• [Goal of the exercise] Without any change, set down every record below.

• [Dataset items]
____

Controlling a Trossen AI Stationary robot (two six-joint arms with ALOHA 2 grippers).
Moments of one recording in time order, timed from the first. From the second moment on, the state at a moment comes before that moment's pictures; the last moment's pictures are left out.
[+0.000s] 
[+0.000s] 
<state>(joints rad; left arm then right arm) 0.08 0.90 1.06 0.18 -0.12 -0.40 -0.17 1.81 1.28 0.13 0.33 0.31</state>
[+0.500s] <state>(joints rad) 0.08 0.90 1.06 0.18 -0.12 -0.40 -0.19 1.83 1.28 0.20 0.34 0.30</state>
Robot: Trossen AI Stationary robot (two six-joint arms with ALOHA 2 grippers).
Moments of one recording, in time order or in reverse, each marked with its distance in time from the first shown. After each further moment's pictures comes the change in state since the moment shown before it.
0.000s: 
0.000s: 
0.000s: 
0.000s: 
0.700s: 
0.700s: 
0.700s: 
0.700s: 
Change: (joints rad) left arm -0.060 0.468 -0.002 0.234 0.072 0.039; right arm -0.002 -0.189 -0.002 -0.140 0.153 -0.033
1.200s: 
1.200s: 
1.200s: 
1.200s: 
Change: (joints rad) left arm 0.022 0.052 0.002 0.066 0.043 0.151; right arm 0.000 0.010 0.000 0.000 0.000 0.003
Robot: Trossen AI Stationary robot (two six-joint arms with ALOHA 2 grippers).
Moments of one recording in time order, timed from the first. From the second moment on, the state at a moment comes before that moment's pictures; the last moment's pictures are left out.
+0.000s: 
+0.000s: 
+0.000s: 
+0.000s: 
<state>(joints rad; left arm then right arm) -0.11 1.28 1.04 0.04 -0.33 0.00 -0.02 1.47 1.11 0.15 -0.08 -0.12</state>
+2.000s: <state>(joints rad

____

• [Response to this exercise]
Controlling a Trossen AI Stationary robot (two six-joint arms with ALOHA 2 grippers).
Moments of one recording in time order, timed from the first. From the second moment on, the state at a moment comes before that moment's pictures; the last moment's pictures are left out.
[+0.000s] 
[+0.000s] 
<state>(joints rad; left arm then right arm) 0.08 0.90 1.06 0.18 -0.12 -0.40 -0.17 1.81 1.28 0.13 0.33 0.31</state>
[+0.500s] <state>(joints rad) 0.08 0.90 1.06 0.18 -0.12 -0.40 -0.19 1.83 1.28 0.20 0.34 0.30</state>
Robot: Trossen AI Stationary robot (two six-joint arms with ALOHA 2 grippers).
Moments of one recording, in time order or in reverse, each marked with its distance in time from the first shown. After each further moment's pictures comes the change in state since the moment shown before it.
0.000s: 
0.000s: 
0.000s: 
0.000s: 
0.700s: 
0.700s: 
0.700s: 
0.700s: 
Change: (joints rad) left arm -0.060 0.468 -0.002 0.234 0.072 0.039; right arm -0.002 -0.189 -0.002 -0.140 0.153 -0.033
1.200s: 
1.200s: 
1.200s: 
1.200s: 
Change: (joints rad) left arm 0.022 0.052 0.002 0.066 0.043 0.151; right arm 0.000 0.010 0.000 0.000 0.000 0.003
Robot: Trossen AI Stationary robot (two six-joint arms with ALOHA 2 grippers).
Moments of one recording in time order, timed from the first. From the second moment on, the state at a moment comes before that moment's pictures; the last moment's pictures are left out.
+0.000s: 
+0.000s: 
+0.000s: 
+0.000s: 
<state>(joints rad; left arm then right arm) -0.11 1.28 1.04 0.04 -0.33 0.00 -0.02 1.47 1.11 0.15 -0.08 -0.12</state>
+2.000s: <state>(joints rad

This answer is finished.